I am working with bunch of datasets and one of them wont map to hg38 reference genome. I attached the fastq formats which i think there is a problem with that. I tried every thing else( changing references, or mapping options)
it seems i should do some thing to fix the fastq formats.
Also, It is miRNA-seq dataset.
do you get an error for the mapping step, or reads do not map to the genome? If the job failed, check the error message. Run FastQC on file with reads. If the reads are all unmapped, check several sequences through UCSC Blat search, to make sure the reads have a mach to the human genome. Alternatively, run Blast search against the human genome for several sequences.
The reads are longer than miRNA and presumably contain adapter sequences. You can trim reads before mapping. I assume all other samples have similar untrimmed sequences.
Thanks to your response.
No the job was not failed.
Just the mapping stats was less than 1% and it is unusual.
I did trimmed the adapters but still the results were the same.
The best guess is a read quality problem. This accession is from an very early GEO release using an older sequencing protocol translated by NCBI into Illumina fastq format. The GEO data were known to be difficult to work with (always, not just now).
- Run FastQC on the reads – largest flags to me are the highly variable quality scores, the low % when deduplicated, plus over 5% of the reads contain a single “overrepresented” sequence.
- I started up a BLASTN with that top “overrepresented” sequence as a query versus wgs. It is included in the shared history below and is still running.
- Web BLAT at UCSC didn’t produce any hits for that “overrepresented” sequence string versus human but that could be due to many reasons (splicing, length, not actually being human). I still totally agree that is worth trying in general.
- Consider checking how well QA worked for you: FastQC before/after QA for this accession and between all the accessions you are using from this source to decide if the data has enough quality and length to be useable.
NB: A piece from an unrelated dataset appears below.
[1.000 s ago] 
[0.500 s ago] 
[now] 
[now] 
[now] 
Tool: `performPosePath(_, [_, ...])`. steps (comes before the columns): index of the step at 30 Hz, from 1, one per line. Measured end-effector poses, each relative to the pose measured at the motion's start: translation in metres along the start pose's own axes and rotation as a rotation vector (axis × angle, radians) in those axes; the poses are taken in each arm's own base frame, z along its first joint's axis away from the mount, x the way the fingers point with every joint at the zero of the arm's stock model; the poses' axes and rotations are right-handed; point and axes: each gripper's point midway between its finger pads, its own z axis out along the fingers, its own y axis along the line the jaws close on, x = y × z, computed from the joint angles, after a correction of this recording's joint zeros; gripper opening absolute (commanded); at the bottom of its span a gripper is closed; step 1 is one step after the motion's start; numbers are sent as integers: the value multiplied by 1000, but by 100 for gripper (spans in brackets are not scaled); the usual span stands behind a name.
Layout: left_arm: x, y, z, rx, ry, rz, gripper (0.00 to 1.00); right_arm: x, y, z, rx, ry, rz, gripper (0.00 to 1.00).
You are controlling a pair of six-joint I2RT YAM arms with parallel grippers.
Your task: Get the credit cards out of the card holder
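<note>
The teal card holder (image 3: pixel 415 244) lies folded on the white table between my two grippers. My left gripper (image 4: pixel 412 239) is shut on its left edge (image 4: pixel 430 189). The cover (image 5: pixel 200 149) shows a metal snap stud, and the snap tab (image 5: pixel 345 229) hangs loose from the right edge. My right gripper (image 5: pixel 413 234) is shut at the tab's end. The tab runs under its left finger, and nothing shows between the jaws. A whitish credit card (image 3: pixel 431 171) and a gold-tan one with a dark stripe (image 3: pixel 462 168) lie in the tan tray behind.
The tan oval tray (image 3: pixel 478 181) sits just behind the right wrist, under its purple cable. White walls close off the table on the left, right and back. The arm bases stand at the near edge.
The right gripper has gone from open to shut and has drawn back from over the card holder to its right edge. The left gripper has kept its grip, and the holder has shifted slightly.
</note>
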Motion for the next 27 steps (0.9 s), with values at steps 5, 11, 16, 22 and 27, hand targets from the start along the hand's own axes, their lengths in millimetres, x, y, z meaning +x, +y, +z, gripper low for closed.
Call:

The fastq format does seem Ok.
- NCBI SRA will report back with slightly different fastq formats/read labels depending on how the data is retrieved.
- Several examples are in the test history below.
- Technically, if the @ and + identifier lines are the same per fastq record or if the @ line has content and the + doesn’t, the format should be interpreted correctly by tools.
- Problems have come up when those lines mismatch – but that isn’t how NCBI reports the read data anymore (was present in an older subset of submissions, and now those are standardized too).
Test history if interested: Galaxy | Accessible History | test SRR6700254
If the reads are not usable, there is not much that can be done other than exclude them.